David Deeds’ research ranking IPOs by metropolitan region has uncovered a number of surprises. But the one that seems to bother him the most is how much more successful the Minneapolis/St. Paul area has been than similarly situated Northeast Ohio in producing new public companies.
According to his research, in the period between 1988 and 1996, the Minneapolis/St. Paul metro region produced more than 150 initial public offerings, while Cleveland had just 32. This yawning gap is striking, since the two regional economies seem otherwise to be so similar. Moreover, the hoary Rust Belt excuse doesn’t explain the disparity, since Minneapolis’s weather is even colder than Cleveland’s, and its economy isn’t much older and thus more mature.
“Someone has yet to give me a reason as to why we can’t do it if they can,” he says. “It’s hard to say that Minneapolis has some great endowment that we don’t … we have equivalent infrastructure. I’ll put the Case (CWRU) research up against the University of Minnesota, or the Cleveland Clinic up against the Mayo Clinic” as catalysts for new commercial ventures.

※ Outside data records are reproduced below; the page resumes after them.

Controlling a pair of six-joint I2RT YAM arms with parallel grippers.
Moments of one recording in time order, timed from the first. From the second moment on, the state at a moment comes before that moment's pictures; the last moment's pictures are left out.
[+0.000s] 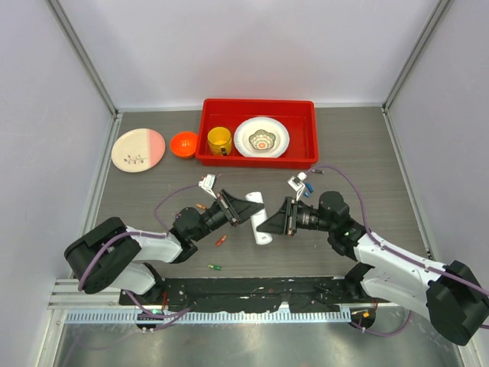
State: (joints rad) left arm -0.86 1.40 0.28 1.30 0.15 -1.36; right arm 0.66 0.94 0.35 0.44 -0.68 1.00
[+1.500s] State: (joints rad) left arm -0.82 0.58 0.16 0.50 -0.12 -1.01; right arm 0.78 1.76 1.11 -0.85 0.59 0.44
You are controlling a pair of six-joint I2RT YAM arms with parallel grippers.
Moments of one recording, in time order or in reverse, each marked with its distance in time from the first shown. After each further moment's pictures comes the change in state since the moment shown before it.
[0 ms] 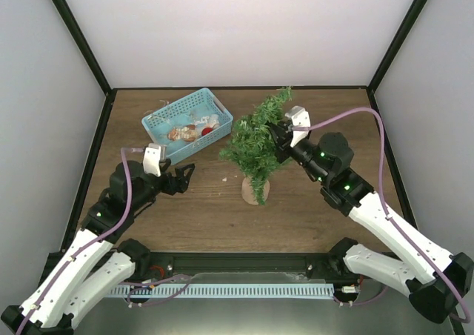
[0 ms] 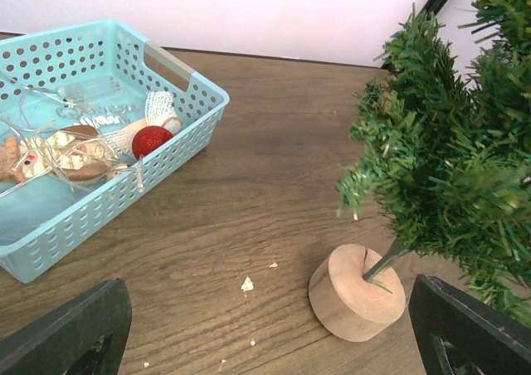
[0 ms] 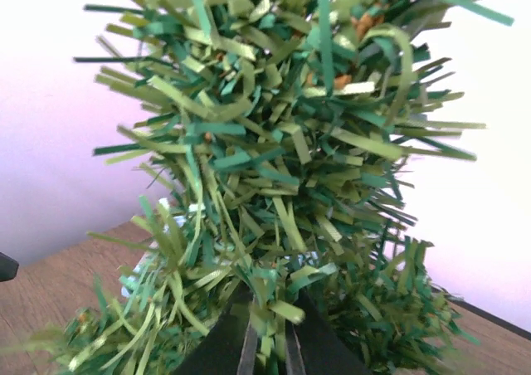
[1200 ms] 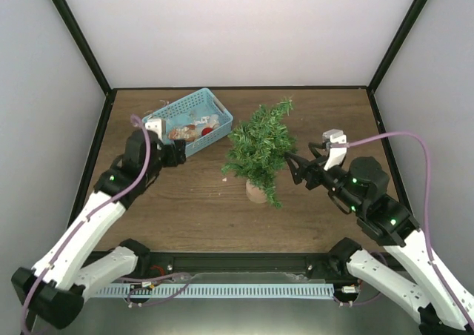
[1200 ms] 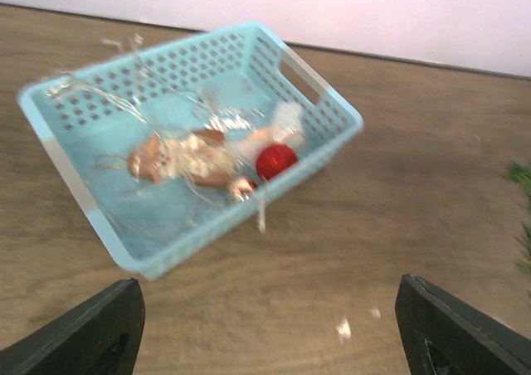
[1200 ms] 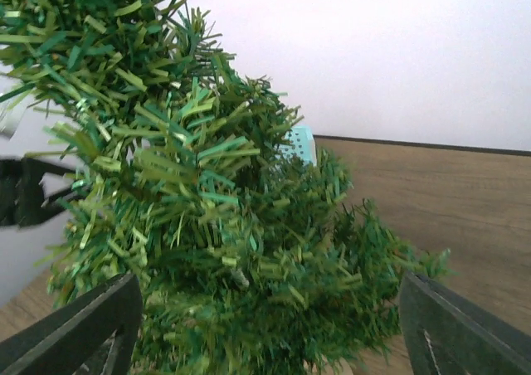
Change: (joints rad) left arm 0.029 0.266 0.194 -0.099 -0.245 -0.053; right arm 0.000 -0.311 0.009 -0.497 0.084 0.292
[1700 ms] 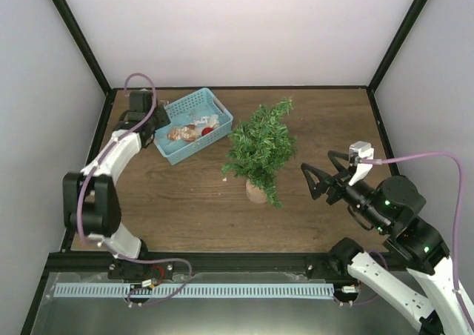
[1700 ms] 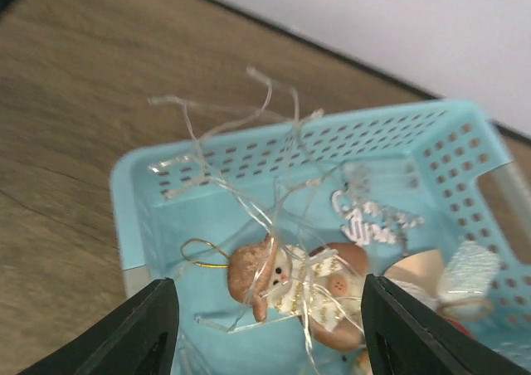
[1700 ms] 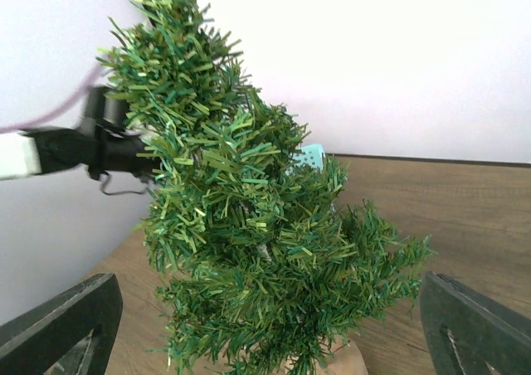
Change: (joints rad) left arm 0.378 0.655 0.316 0.219 0.040 -0.031; right arm 0.000 -0.171 0.090 -0.213 -0.018 0.047
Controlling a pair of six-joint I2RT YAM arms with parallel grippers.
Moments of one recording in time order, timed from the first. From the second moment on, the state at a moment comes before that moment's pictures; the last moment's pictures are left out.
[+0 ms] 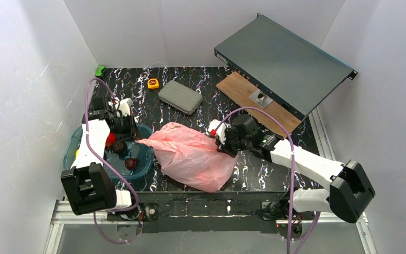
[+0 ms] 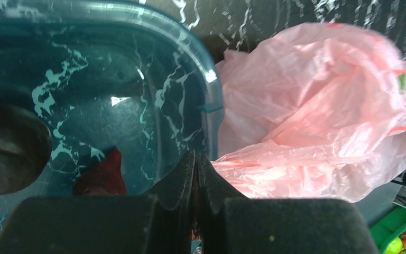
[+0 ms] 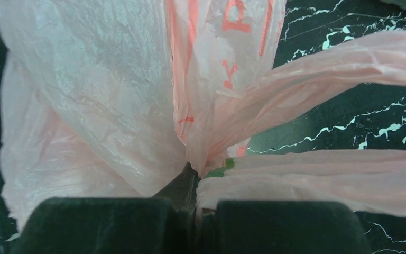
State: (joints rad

Struggling to account for the stark difference in the numbers, he wonders aloud if it could be attributed to the role played by giant consumer products such as 3M or Medtronics (a large Minneapolis-based medical instruments company) in spinning off new companies. “Maybe it’s the Mayo Clinic,” he adds, nevertheless sounding doubtful.
In addition to the yawning gap in the total numbers of IPOs between the two areas, it’s the fact that Minneapolis has them in interesting categories that most troubles him. Minneapolis had 22 IPOs in the business services sector, for instance, while Cleveland hadn’t any. And in the business category of “measuring, analyzing and controlling instruments,” Cleveland had but a single IPO in that nine-year span to Minneapolis’ 21.
For now, at least, the metropolitan mystery will probably have to remain unanswered. But Deeds hopes to shed additional light on the Cleveland-Minneapolis anomaly by delving further into the particular histories of the various newly public companies, with the aid of a research assistant.
These “business genealogies,” as he calls them, will explore the background of the founders and trace the route they took to becoming established. All this documentation should help him move closer to a real explanation for the sharp regional disparity.
What it won’t do, of course, is help close it.